TASK
Go through the lines below and repeat each one exactly, skipping pictures.
*** THE DATA Section Begins ***
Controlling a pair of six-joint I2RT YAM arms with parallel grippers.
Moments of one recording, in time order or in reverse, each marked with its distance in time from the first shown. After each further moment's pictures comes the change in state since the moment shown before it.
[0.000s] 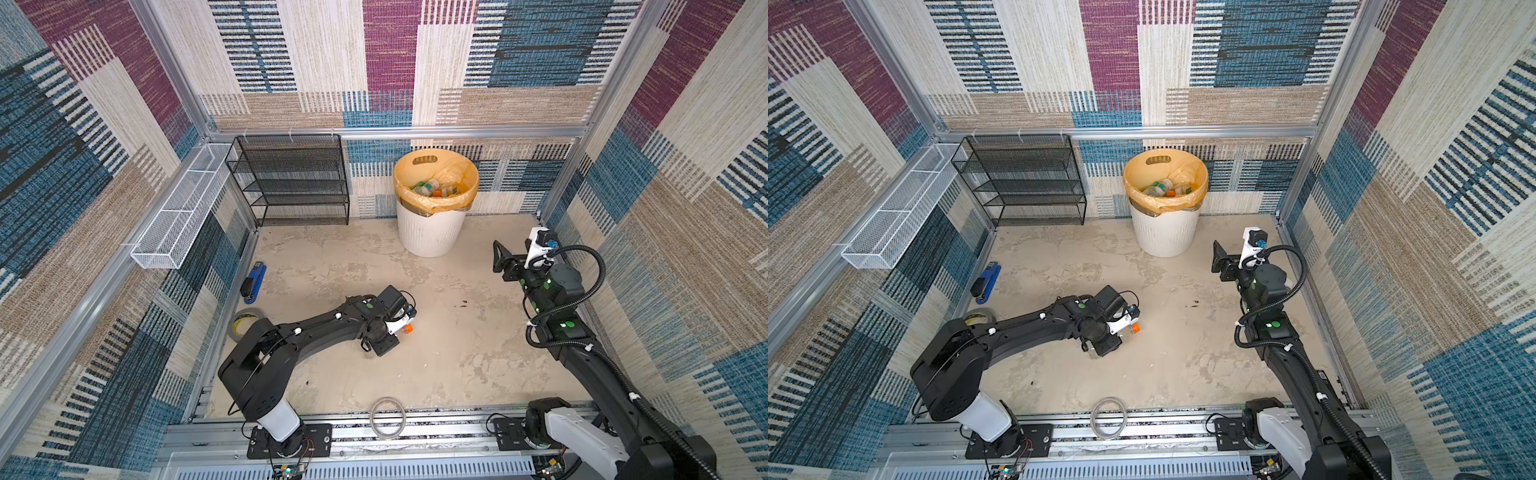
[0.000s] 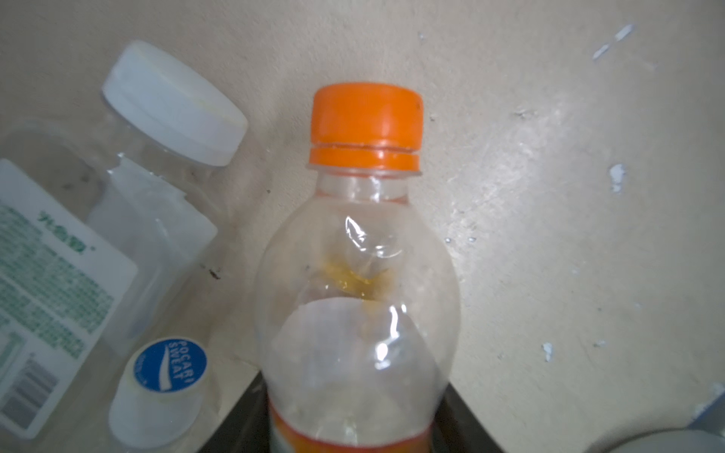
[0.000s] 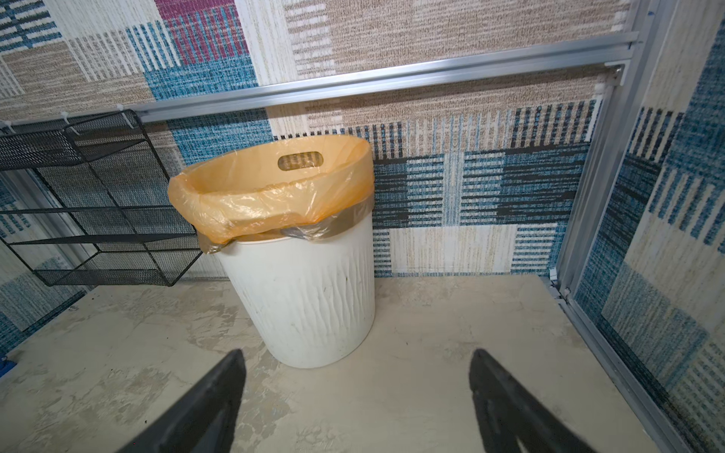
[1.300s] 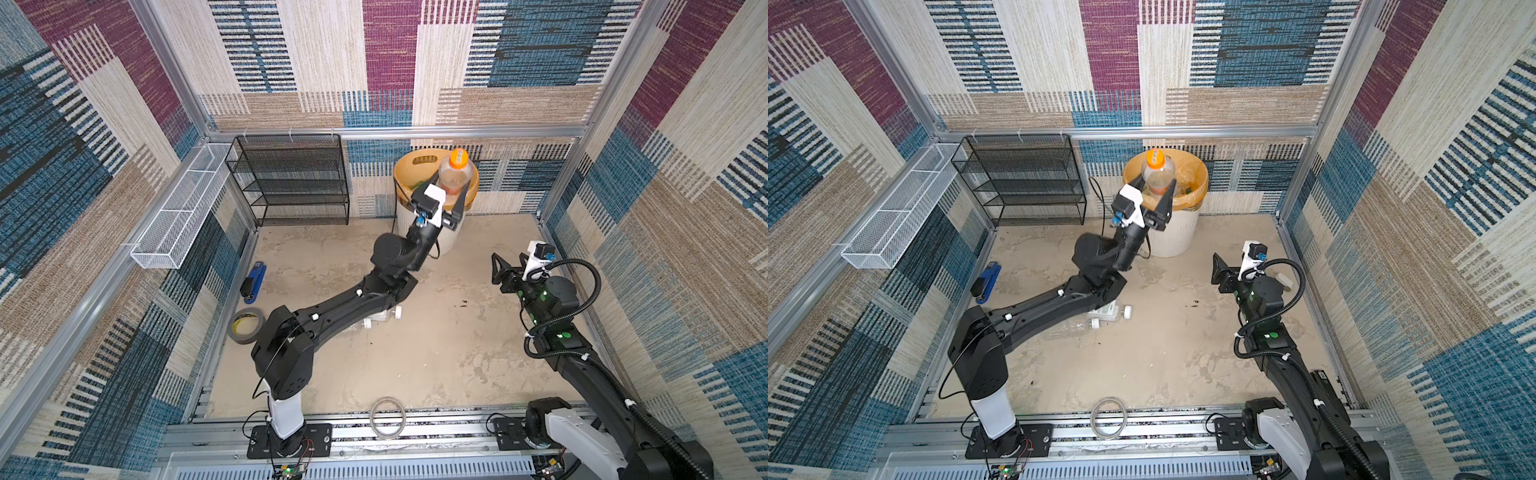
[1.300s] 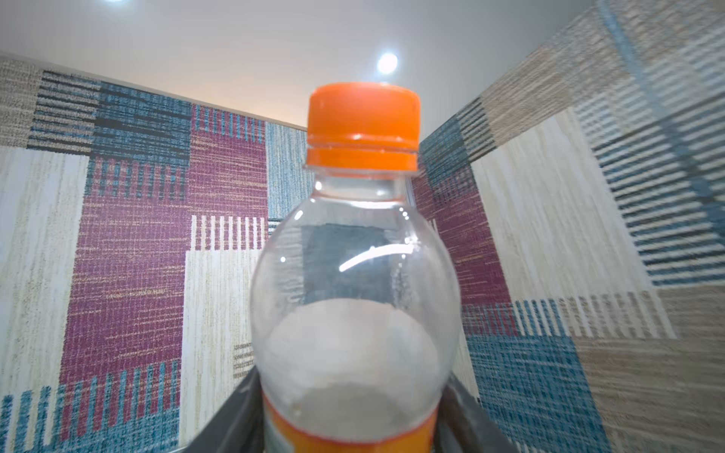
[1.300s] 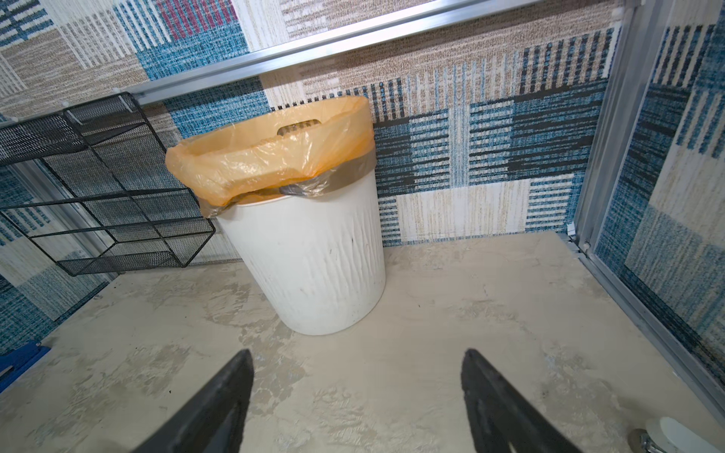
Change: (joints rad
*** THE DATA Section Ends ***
OUTPUT FOR THIS TASK
Controlling a pair of six-joint I2RT YAM arms with parallel grippers.
Moments of one recording, in time order or in reverse, each marked with its distance in time from the first shown. After each further moment's pictures comes the change in state since the moment shown before it.
[0.000s] 
[0.000s] 
[0.000s] 
[1.300s] 
[1.300s] 
[1.300s] 
Change: (joints rad

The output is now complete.